▶ _Work instruction_
Copy out all lines of the listing below that hold "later".

▶ _Supplied data_
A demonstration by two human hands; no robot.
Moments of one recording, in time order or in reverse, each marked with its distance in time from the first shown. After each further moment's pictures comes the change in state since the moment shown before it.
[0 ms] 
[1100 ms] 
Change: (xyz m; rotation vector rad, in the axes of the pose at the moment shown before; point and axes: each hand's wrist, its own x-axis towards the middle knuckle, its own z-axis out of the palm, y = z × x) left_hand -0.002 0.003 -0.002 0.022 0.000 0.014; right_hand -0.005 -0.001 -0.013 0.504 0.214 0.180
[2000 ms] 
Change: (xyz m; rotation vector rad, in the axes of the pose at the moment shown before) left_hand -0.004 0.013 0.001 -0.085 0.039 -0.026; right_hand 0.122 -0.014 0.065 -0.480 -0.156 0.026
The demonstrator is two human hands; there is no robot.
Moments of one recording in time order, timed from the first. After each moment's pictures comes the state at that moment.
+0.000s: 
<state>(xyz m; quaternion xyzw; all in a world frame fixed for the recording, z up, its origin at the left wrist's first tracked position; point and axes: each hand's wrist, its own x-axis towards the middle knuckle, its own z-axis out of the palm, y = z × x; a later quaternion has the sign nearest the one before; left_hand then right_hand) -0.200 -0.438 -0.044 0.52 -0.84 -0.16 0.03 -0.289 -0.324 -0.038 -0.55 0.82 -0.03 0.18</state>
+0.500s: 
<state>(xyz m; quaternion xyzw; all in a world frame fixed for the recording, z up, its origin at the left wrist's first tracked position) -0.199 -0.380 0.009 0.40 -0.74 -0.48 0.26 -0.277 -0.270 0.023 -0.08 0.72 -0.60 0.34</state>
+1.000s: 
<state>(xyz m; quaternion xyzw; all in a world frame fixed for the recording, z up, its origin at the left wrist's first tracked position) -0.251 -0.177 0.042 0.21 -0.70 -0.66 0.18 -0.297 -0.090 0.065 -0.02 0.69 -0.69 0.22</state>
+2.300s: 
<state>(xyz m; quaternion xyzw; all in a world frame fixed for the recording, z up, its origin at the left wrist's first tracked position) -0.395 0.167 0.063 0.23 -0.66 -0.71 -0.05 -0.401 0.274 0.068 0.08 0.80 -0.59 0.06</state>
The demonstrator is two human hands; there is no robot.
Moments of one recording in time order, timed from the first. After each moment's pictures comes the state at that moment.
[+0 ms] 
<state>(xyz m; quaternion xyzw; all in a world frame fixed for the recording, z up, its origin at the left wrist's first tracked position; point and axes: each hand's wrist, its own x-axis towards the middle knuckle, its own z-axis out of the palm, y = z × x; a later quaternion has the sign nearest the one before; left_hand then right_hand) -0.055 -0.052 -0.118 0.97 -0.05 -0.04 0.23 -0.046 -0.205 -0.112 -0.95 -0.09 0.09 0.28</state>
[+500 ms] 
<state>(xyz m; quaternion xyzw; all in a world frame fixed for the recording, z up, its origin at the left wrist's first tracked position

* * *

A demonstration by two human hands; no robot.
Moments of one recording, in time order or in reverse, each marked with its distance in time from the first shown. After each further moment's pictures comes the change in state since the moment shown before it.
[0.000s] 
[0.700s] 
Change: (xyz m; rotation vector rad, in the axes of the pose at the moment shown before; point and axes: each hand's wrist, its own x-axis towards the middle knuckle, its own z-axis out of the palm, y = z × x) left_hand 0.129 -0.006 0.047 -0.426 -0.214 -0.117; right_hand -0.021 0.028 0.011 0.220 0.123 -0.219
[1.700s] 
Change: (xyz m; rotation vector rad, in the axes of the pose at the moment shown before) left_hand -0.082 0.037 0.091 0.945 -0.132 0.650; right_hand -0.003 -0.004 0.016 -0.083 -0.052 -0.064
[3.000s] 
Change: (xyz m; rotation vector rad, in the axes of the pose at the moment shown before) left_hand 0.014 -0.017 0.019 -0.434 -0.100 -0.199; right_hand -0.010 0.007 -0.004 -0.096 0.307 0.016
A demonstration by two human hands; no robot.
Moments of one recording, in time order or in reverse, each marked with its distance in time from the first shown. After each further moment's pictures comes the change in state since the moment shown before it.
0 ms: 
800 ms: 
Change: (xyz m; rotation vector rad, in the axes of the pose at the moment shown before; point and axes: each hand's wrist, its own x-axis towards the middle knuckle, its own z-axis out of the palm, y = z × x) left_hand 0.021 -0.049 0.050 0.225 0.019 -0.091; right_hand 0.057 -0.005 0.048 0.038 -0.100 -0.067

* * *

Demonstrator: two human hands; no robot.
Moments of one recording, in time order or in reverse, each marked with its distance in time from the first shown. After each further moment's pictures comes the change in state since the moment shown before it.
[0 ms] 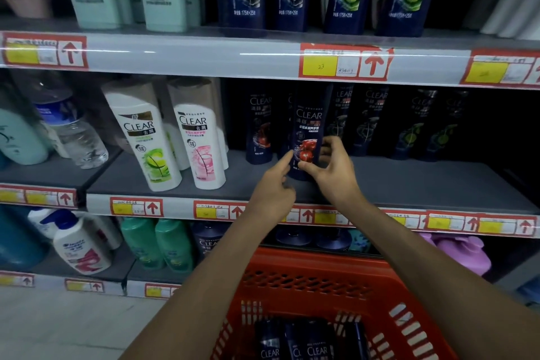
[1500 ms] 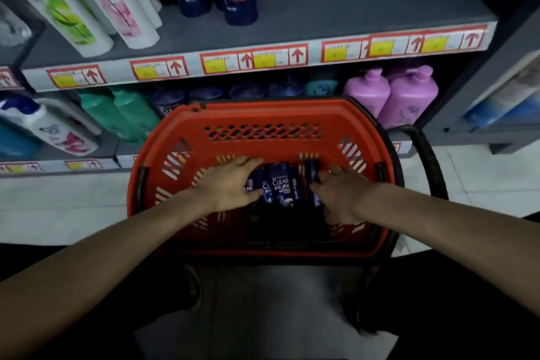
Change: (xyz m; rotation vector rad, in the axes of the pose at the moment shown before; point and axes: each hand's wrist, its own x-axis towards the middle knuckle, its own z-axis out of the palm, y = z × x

▶ _Solution to this exercise_
<state>(xyz m; quaternion xyzw; all in a world frame fixed for the recording, z up, its origin at the left wrist's first tracked position; point and axes: each hand's wrist, its own x-axis towards the middle knuckle, its own z-axis out of the palm, y = z × x; a later quaternion has the sign nearest the one before; left_hand then right_hand) -0.200 -0.438 -0.044 0.52 -0.84 -0.16 0.03 -0.289 -0.324 -0.038 -0.55 0.82 -0.03 0.18</state>
<state>(xyz m; quaternion xyzw; all in a world frame fixed for the recording, z up, its origin at the left wrist's first tracked position; point and axes: each hand's wrist, its own x-axis towards the middle knuckle, its own z-axis out of the palm, y = z × x; a later quaternion has the sign nearest the one before; left_hand then right_hand) -0.055 -0.052 -0.118 0.97 -0.05 -0.04 0.23 -0.046 -0.205 -0.112 -0.95 -0.09 0.09 0.28</state>

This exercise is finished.